Tensile opening of fractures is the conventional failure interpretation used to explain losses in impermeable sections. This interpretation is widely used for calibrating fracture gradient and/or minimum horizontal stress, S h, from loss events. Couzens-Schultz and Chan (2010) concluded that leak-off pressure in compressional stress regimes sometimes reflects shear failure along pre-existing weak zones, such as faults or fractures, rather than tensile fracture failure. In this paper, we extend their hypothesis to explain a loss event in a normal faulting stress regime. A loss event that occurred just beneath the objective sand in Well A is not consistent with the regional stress model, which is well constrained by high-quality leak-off test and lost circulation pressure data from several wells. The lost circulation pressure was about 0.8–1.2 ppg lower than expected. We rule out lithologic effects and hole cleaning as likely explanations for the loss event. We propose that the lost circulation pressure does not directly reflect minimum stress. Instead, it reflects the critical pressure needed to cause shear failure on a fault zone.

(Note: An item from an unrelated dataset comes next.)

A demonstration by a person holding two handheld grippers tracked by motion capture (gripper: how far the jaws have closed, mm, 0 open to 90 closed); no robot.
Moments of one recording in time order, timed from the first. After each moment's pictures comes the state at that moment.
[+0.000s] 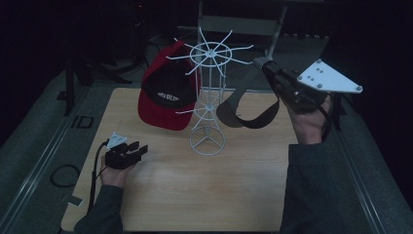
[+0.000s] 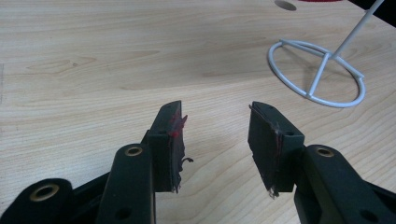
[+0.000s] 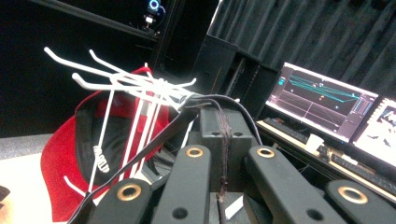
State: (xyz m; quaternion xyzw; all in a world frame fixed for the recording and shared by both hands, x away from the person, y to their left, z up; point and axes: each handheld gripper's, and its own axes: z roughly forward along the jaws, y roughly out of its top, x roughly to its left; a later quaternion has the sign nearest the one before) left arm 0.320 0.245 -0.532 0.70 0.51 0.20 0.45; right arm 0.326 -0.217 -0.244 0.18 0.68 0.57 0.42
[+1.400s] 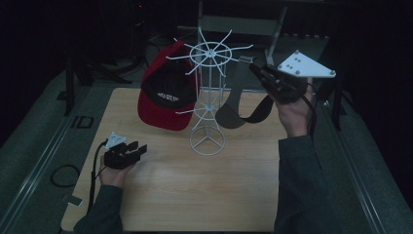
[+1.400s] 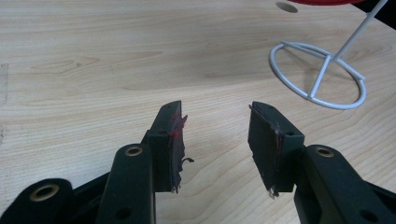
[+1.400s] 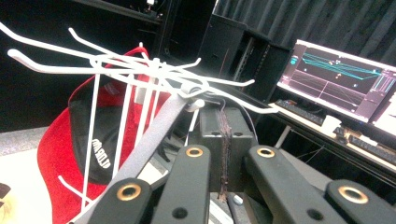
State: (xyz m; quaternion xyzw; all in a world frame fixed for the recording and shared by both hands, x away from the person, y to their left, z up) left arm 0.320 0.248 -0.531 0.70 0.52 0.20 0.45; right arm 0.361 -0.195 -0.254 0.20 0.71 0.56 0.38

We complete the analysis by identifying three candidate fault orientations for reactivation and determining the ECD mud pressure required to initiate shear failure on those faults. The ECD pressures needed closely match the observed ECD pressures during the loss event. Finally, the minimum horizontal stress needed to match the observed ECD pressures and allow shear reactivation on the faults is in agreement with the predicted minimum stress from the regional model. Therefore, no modification to the regional stress model is needed. This directly impacts future wellbore stability modeling and water injection performance modeling for the field.